*** DATA SHOWN ***
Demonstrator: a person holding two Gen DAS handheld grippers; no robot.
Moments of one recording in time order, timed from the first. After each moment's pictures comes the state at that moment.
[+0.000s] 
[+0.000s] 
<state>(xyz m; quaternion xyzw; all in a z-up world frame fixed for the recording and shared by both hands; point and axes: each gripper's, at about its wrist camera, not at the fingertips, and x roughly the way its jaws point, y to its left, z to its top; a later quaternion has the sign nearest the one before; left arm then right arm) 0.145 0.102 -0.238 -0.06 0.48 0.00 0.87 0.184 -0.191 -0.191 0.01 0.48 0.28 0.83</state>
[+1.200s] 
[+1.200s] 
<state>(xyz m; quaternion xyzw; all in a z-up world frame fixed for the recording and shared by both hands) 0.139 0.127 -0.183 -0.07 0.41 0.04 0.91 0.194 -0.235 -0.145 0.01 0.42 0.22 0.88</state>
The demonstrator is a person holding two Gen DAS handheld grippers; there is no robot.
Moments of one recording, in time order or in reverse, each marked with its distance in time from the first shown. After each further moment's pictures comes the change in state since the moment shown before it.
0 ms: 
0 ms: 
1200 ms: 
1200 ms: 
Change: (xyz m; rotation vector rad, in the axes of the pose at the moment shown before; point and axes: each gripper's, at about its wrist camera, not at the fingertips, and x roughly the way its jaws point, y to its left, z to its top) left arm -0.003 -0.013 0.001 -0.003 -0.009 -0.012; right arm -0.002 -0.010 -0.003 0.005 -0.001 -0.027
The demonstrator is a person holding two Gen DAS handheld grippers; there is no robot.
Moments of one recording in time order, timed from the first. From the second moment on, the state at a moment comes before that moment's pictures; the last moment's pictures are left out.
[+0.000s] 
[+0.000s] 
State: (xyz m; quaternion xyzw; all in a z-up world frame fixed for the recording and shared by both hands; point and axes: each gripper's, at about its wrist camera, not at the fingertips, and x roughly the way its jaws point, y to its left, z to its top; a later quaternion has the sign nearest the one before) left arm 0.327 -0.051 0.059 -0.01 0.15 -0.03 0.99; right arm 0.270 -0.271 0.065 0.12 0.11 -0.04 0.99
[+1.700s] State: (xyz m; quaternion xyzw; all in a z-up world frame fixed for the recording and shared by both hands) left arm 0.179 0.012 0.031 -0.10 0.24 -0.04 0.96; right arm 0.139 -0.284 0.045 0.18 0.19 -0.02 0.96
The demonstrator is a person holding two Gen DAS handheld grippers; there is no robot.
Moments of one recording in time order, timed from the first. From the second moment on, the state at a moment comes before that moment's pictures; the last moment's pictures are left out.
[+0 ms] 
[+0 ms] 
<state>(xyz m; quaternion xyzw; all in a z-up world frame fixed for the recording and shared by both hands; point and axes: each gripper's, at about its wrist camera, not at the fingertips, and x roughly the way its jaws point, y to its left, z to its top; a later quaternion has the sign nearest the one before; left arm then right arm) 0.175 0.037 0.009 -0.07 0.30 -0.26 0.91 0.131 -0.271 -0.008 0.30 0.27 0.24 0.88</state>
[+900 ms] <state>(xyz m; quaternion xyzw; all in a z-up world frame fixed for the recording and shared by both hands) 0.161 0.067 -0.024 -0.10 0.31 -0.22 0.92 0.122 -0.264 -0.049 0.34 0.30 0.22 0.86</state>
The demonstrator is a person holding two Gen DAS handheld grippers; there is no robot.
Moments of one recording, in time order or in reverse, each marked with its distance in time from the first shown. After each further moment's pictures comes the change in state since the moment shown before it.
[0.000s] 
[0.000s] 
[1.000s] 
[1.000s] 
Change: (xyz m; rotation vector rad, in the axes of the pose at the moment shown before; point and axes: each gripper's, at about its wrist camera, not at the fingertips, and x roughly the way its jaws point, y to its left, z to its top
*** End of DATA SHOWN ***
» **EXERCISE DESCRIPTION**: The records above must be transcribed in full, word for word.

» **OUTPUT BELOW**:
Demonstrator: a person holding two Gen DAS handheld grippers; no robot.
Moments of one recording in time order, timed from the first. After each moment's pictures comes the state at that moment.
[+0.000s] 
[+0.000s] 
<state>(xyz m; quaternion xyzw; all in a z-up world frame fixed for the recording and shared by both hands; point and axes: each gripper's, at about its wrist camera, not at the fingertips, and x roughly the way its jaws point, y to its left, z to its top; a later quaternion has the sign nearest the one before; left arm then right arm) 0.145 0.102 -0.238 -0.06 0.48 0.00 0.87 0.184 -0.191 -0.191 0.01 0.48 0.28 0.83</state>
[+1.200s] 
[+1.200s] 
<state>(xyz m; quaternion xyzw; all in a z-up world frame fixed for the recording and shared by both hands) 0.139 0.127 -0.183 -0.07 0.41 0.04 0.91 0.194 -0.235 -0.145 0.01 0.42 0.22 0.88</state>
The demonstrator is a person holding two Gen DAS handheld grippers; there is no robot.
Moments of one recording, in time order or in reverse, each marked with its distance in time from the first shown. After each further moment's pictures comes the change in state since the moment shown before it.
0 ms: 
0 ms: 
1200 ms: 
1200 ms: 
Change: (xyz m; rotation vector rad, in the axes of the pose at the moment shown before; point and axes: each gripper's, at about its wrist camera, not at the fingertips, and x roughly the way its jaws point, y to its left, z to its top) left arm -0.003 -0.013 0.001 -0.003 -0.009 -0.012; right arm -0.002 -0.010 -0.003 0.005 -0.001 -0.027
The demonstrator is a person holding two Gen DAS handheld grippers; there is no robot.
Moments of one recording in time order, timed from the first. From the second moment on, the state at a moment comes before that moment's pictures; the last moment's pictures are left out.
[+0.000s] 
[+0.000s] 
State: (xyz m; quaternion xyzw; all in a z-up world frame fixed for the recording and shared by both hands; point and axes: each gripper's, at about its wrist camera, not at the fingertips, and x roughly the way its jaws point, y to its left, z to its top; a later quaternion has the sign nearest the one before) left arm 0.327 -0.051 0.059 -0.01 0.15 -0.03 0.99; right arm 0.270 -0.271 0.065 0.12 0.11 -0.04 0.99
[+1.700s] State: (xyz m; quaternion xyzw; all in a z-up world frame fixed for the recording and shared by both hands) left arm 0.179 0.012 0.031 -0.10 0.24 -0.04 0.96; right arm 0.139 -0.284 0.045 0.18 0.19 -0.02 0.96
The demonstrator is a person holding two Gen DAS handheld grippers; there is no robot.
Moments of one recording in time order, timed from the first. From the second moment on, the state at a moment comes before that moment's pictures; the last moment's pictures are left out.
[+0 ms] 
[+0 ms] 
<state>(xyz m; quaternion xyzw; all in a z-up world frame fixed for the recording and shared by both hands; point and axes: each gripper's, at about its wrist camera, not at the fingertips, and x roughly the way its jaws point, y to its left, z to its top; a later quaternion has the sign nearest the one before; left arm then right arm) 0.175 0.037 0.009 -0.07 0.30 -0.26 0.91 0.131 -0.271 -0.008 0.30 0.27 0.24 0.88</state>
[+900 ms] <state>(xyz m; quaternion xyzw; all in a z-up world frame fixed for the recording and shared by both hands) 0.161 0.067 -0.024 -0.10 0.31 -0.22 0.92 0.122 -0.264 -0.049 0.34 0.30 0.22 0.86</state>
The demonstrator is a person holding two Gen DAS handheld grippers; there is no robot.
Moments of one recording, in time order or in reverse, each marked with its distance in time from the first shown. After each further moment's pictures comes the change in state since the moment shown before it.
[0.000s] 
[0.000s] 
[1.000s] 
[1.000s] 
Change: (xyz m; rotation vector rad, in the axes of the pose at the moment shown before; point and axes: each gripper's, at about its wrist camera, not at the fingertips, and x roughly the way its jaws point, y to its left, z to its top

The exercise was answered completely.